### Work to be completed:
Could you filter the material and copy every line where the word "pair" occurs?

### Available data:

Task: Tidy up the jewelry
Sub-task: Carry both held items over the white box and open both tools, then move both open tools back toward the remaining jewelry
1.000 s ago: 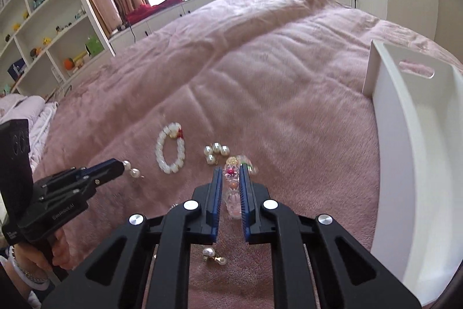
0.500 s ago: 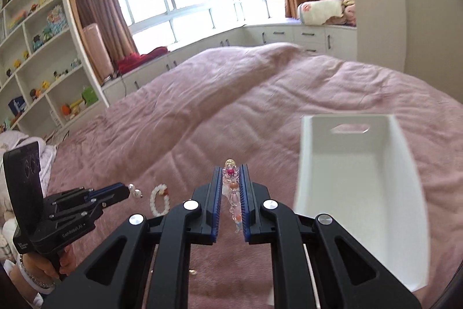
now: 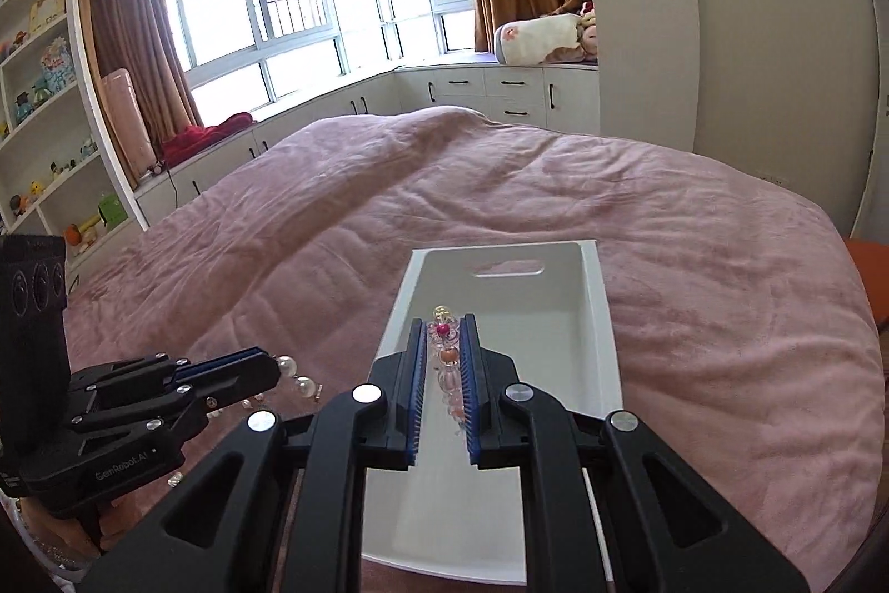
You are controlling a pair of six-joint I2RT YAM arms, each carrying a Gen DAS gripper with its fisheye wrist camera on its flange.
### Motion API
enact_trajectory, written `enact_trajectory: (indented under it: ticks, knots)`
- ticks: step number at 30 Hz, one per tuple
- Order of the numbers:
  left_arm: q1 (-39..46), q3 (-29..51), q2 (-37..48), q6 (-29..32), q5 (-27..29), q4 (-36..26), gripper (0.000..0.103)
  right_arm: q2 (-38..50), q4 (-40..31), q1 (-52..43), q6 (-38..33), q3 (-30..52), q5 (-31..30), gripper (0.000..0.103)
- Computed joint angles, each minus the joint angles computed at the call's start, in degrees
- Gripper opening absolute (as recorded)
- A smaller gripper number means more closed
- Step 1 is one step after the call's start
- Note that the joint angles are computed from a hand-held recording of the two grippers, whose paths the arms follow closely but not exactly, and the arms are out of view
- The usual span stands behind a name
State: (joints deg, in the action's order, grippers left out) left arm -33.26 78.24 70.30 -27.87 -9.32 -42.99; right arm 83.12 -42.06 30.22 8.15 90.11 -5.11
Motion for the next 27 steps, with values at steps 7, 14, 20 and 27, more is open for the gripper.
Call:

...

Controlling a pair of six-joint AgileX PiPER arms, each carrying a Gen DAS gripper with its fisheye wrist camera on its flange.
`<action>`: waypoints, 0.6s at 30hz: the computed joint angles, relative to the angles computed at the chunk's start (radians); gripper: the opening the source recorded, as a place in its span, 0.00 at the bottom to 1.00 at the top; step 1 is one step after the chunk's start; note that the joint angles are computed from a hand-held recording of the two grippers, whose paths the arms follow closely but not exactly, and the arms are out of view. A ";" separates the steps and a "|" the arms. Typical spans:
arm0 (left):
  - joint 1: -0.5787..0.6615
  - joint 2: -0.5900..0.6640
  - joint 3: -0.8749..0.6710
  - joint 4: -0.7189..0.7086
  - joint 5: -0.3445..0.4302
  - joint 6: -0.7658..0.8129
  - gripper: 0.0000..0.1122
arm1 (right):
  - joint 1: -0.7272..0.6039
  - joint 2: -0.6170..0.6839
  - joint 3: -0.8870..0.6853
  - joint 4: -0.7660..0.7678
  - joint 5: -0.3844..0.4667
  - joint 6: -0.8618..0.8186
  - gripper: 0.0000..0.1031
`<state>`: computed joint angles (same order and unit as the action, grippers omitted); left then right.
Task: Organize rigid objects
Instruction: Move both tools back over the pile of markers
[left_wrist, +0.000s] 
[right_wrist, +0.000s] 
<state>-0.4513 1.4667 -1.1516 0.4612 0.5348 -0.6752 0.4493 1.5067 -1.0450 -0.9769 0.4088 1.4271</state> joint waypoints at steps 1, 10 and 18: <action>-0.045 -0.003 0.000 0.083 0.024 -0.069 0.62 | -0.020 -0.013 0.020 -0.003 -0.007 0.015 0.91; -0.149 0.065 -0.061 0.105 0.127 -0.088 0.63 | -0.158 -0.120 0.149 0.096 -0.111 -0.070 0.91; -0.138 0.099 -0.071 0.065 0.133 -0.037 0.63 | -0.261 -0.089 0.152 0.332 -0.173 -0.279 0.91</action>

### Answer to this exercise:
You are controlling a pair of six-joint I2RT YAM arms, each carrying a Gen DAS gripper with its fisheye wrist camera on its flange.
Controlling a pair of six-joint AgileX PiPER arms, each carrying a Gen DAS gripper with its fisheye wrist camera on its flange.

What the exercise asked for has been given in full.